= Bišće =

Bišće was a medieval Bosnian župa. Its location was in Hum (Humska zemlja), and its most important towns were residential places of Bosnian rulers and nobility.

== History ==
Župa Bišće is the oldest area of Hum (Humska zemlja). It stretched through the Mostar valley, on the left side of the Neretva river. It is bordered on the west by the river Neretva, where across the Neretva, on its right bank, župa of Večenike (Večerić) existed. The northern border consists of the mountain massifs of Prenj, in the župa of Neretva. In the northeast and the east it borders with the Velež and the župa of Nevesinje respectively, and in the south with the župa of Dubrava. Two areas can be identified in Bišće, Bijelo polje in the north and Bišće or Bišće polje in the south. In the župa of Bišće the most prominent fortified town was Blagaj fortress, and in Bijelo polje there was a fortress of unknown name above the villages of Prigrađani and Podgorani.

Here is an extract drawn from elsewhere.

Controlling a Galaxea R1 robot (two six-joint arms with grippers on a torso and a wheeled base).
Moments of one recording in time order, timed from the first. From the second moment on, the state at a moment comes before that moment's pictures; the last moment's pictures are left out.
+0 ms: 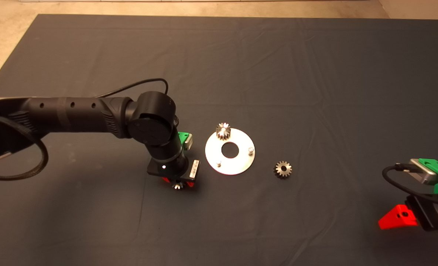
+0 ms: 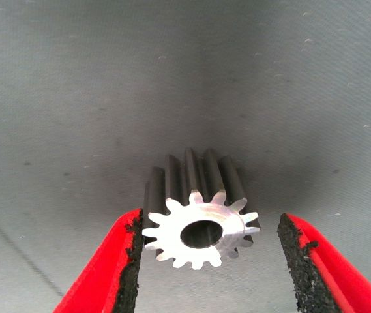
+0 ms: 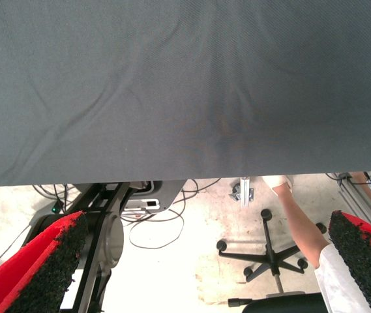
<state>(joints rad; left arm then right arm) -0.26 2.59 -0.98 0.30 1.51 -1.41 0.44 1.88 -0.37 -0.04 -1.53 1.63</state>
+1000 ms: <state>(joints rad) -0.23 2.58 -0.98 0.33 1.51 -1.41 0.44 1.88 -0.37 -0.04 -1.53 1.63</state>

Blagaj fortress and town is a town with the oldest tradition in the wider area. It is located on a hill above the river Buna source, on the site of the Roman city of Bona and today's settlement Blagaj. Bišće and Blagaj were the residences of Bosnian rulers and nobles. The Kosačas had a court here. The road from Dubrovnik and Drijeva passed through Bišće, and then continued through the area of today's Mostar to the north along the Neretva to Vrapča (today Vrapčići), Biograd and Konjic towards the interior of Bosnia. Kosačas had the custom and taxation stations on the Buna, in Bišće and Polje.

In the 15th century, the presence of Franciscans in the area of Bišće was recorded. Their monastery (conventus) is mentioned in Bišće under different names (Bišće, Zahum and Novi). From the area of Bišće, young men go to coastal towns to work and learn crafts, as evident from the example of certain Božićko Račić from 1415.

== Bišće in medieval documents ==
Although less often, the people of Bišće are also involved in credit trade, as shown by document from April 1446. Certain Sotko Tvrdišić from Bišće, with the guarantee of the painter Ivan a.k.a. Crnča, borrowed 48 perpers from Petar Pažić. In November 1435, certain Stjepko Bjelutović from Bišće (Lat. Stiepchus Bielutouich de Bisza) undertook a three-year service with Milobrad Jaćković.

Bišće in Dubrovnik's archive documents:

=== 1380 ===

- “Cheruatin Brayacouich de Bisçe in Minori consilio factus fuit civis Ragusii, qui iuravit fedelitatem et facere omnes factiones tam reales quam personales”.(Date: 4 February 1380). (Source: Mihailo Dinić, Odluke veća Dubrovačke republike, Knjiga 1, Srpska akademija nauka, Zbornik za istoriju, jezik i književnost srpskog naroda, Treće odeljenje 15, Beograd 1951, p. 15.)

=== 1394 ===

- “Ego Millaua Obradi Xoranouich de Bissiçe parcium Bossine etatis XI annorum vel circha confiteor quod de mea bona voluntate presente Radouino fratre meo michi ad hoc consentiente loco me et operas meas magistro Albertino de Chamurata de Padua fisico salariato Ragusii presenti et conducenti me ad standum cum eo ... usque ad decem annos proxime futuris”.(Source: Državni arhiv u Dubrovniku, Serija - Diversa Cancellariae, Svezak - XXXI, Folija - 119 verso (Datum: 12 October 1394)

=== 1408 ===

- “Radogna Ratchouich de Bisça promictit et se obligat locando se et operas suas ser Iacobi de Ruborio de Vigilliis stare secum ... quinque annis continuis ... Pro quo Radogna ... Bogisa Bogutchouich de Bisza se constituit plezium".(Source: Državni arhiv u Dubrovniku, Serija - Diversa Cancellariae, Svezak - XXXVII, Folija - 92 verso (Datum: 21 July 1408)

=== 1415 ===

- "Bositchus Racich de Bisce locando se et operas suas promisit et se solemniter obligauit ser Marrino quondam Zini de Dabie de Dulcigno presenti et stipulanti stare et habitare cum eo hinc ad unum annum proxime futuris et ab ipso non recedere usque ad dictum temporis ... Et pro ipso Bositcho Radete Ratchouich se constituit fideuissorem et principalem solutorem".

== Bibliography ==
- Kurtović, Esad (2009). "Bišće i Blagaj u doba vojvode Sandalja Hranića Kosače - Proceedings, scientific conference Prirodno-graditeljska cjelina blagajske tekije i vrela Bune 10 May 2007"
- Državni arhiv u Dubrovniku, Serija - Diversa Cancellariae, Svezak - XL, Folija - 255 (Date: 29 December 1415).